- [What you need to do]
Print the line containing "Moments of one" and all lines after it, unchanged, through the end of the data. Leave the pictures out.
▬▬▬
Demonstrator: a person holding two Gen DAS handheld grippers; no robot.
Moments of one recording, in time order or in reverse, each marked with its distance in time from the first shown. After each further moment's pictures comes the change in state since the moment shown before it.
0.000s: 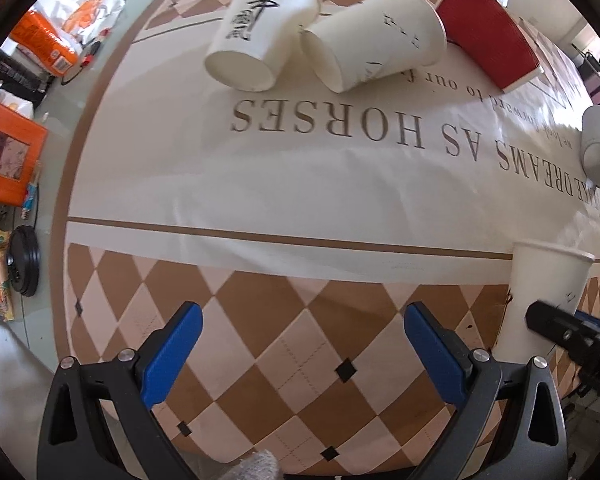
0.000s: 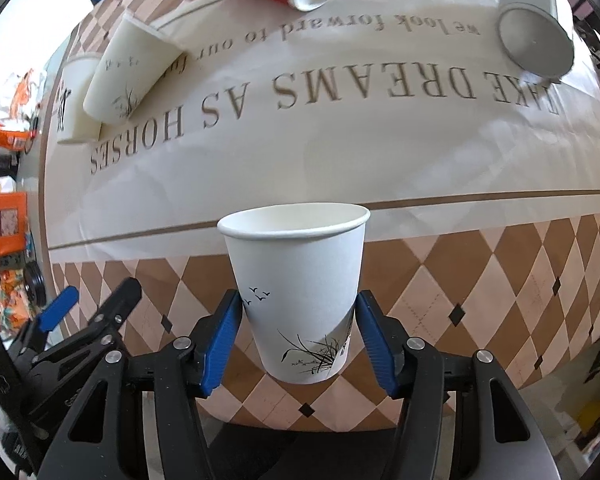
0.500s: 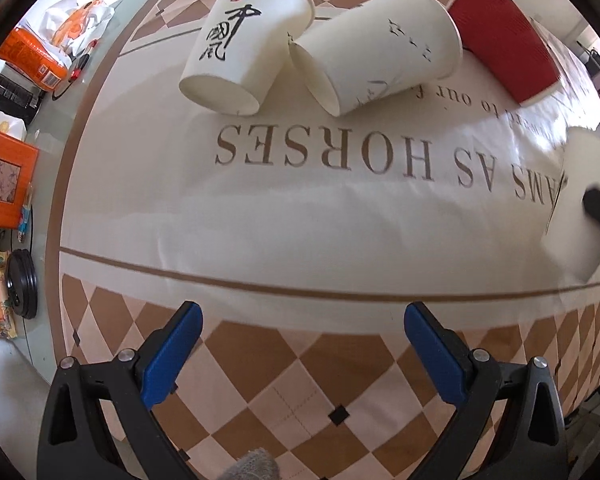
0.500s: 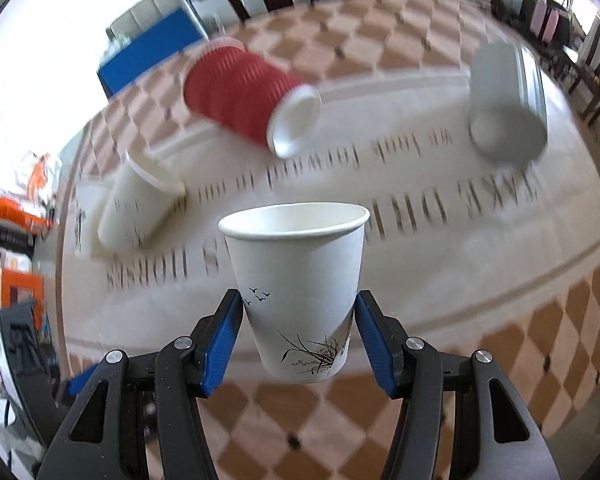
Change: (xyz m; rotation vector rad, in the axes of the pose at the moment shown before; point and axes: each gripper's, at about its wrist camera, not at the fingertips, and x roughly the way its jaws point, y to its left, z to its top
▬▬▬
- [Task result]
Moments of one recording, in time order or in reverse, each marked with its distance in time from the first shown. After each further moment's pictures comes the change in state since the moment shown before it.
0.000s: 
0.000s: 
0.500s: 
0.500s: 
Change: (xyz m; rotation vector rad, in the axes of the pose at the moment shown before; point and axes: each gripper's, at about its wrist camera, not at the fingertips, and x roughly the way its jaws point, y to its left, z to its top

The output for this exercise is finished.